Kodak’s New Instant Camera Has a Rotatable Lens That Adds a Quick Pop of Color
You can peel off the back of your prints to make them stickers, too.
Instant cameras are back and they have a lot of new tricks up their sleeves. Kodak released its Smile+ instant camera which has a built-in rotating lens that lets you quickly switch between three different modes. You can go from the standard Natural filter to the sepia-toned Retro filter with just a twist of the lens.
There’s no shortage of fun entry-level instant camera options these days, with Fujifilm Instax’s Mini 12 being the go-to option. Still, Kodak is trying to mix things up with its unique lens design and its prints that double as a sticker.

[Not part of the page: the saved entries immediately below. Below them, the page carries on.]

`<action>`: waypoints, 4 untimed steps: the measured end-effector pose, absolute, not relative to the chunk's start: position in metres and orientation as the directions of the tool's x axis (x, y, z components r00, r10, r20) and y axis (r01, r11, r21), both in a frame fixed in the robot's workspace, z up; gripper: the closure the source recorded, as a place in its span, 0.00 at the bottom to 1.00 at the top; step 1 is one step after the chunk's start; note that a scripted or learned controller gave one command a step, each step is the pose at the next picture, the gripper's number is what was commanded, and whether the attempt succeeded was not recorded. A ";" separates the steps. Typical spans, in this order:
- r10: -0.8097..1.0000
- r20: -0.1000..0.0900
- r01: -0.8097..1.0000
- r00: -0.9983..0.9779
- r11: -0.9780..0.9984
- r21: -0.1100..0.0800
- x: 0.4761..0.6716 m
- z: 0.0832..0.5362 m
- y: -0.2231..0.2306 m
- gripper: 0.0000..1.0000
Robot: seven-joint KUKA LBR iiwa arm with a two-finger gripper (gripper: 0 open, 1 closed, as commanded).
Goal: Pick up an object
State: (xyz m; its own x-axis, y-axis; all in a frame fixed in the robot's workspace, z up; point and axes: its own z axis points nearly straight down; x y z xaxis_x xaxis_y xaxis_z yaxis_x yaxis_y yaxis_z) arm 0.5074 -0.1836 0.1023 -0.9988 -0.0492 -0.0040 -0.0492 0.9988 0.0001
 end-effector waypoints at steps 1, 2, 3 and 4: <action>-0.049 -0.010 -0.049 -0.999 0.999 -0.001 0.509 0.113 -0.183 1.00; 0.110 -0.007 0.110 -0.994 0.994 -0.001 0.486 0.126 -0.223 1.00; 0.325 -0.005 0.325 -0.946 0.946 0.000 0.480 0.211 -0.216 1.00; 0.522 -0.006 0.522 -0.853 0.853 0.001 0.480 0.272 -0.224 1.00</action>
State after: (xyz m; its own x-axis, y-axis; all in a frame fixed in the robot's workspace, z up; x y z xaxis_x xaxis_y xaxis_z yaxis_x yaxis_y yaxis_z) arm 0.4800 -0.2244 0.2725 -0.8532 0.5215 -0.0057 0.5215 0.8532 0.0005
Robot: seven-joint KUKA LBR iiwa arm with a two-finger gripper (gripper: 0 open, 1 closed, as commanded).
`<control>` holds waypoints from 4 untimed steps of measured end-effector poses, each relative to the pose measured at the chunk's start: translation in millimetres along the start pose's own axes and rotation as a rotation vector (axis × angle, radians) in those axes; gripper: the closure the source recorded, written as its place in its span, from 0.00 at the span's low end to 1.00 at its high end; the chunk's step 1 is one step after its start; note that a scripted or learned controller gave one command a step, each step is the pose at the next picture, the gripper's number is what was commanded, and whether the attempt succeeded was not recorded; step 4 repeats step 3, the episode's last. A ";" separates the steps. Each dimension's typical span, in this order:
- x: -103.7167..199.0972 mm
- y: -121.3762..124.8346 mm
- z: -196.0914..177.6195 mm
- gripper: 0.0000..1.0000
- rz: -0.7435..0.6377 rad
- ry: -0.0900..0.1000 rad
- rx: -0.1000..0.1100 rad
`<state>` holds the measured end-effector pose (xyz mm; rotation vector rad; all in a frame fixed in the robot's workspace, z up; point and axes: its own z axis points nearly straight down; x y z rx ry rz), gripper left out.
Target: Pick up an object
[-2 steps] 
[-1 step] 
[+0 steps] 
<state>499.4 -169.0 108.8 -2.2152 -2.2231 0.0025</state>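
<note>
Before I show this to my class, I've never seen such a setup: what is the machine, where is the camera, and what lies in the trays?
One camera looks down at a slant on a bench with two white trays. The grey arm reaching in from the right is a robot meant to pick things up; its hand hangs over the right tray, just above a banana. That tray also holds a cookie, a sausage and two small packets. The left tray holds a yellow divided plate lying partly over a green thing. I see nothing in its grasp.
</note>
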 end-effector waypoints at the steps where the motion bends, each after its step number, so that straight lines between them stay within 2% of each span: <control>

Switch Between Filters Before You Snap
Besides the Natural and Retro filters, the Smile+ has a Star filter mode to give a sunburst effect to any bright lights in your shot. Like most affordable instant cameras, Kodak’s latest offering also has a fixed focus and auto flash. It’s no Polaroid I-2, so don’t expect any hi-res photos from the Smile+ since it maxes out at five megapixels. Still, that’s more than enough to capture those fleeting moments that you’re buying this for.
You do have to exercise some patience with this instant camera since Kodak says it takes around 60 seconds to fully develop one of its shots. Once it’s fully printed, you can either keep it as a tear- and water-resistant two-inch by three-inch print or peel the back off to reveal its sticky back. If you want something a little less ephemeral, you can shove in a microSD card and the Smile+ will save your shots so you can later edit them in Kodak’s companion app.
Colorful Inside and Out
Kodak’s Smile+ is already available on Amazon for $99.99 in six color options, including white, black, pink, green, fuschia, and blue, which remind us a lot of Fujifilm’s fun color choices. It comes with five sheets of instant film so you can give it a test run before you go running off to buy more film packs.
Like with any film camera, instant or not, you’ll quickly find out that buying film is the more expensive part of the entire process. Although in Kodak’s case, you can buy 20-packs for $10, which is a decent rate so long as you’re careful with your shots.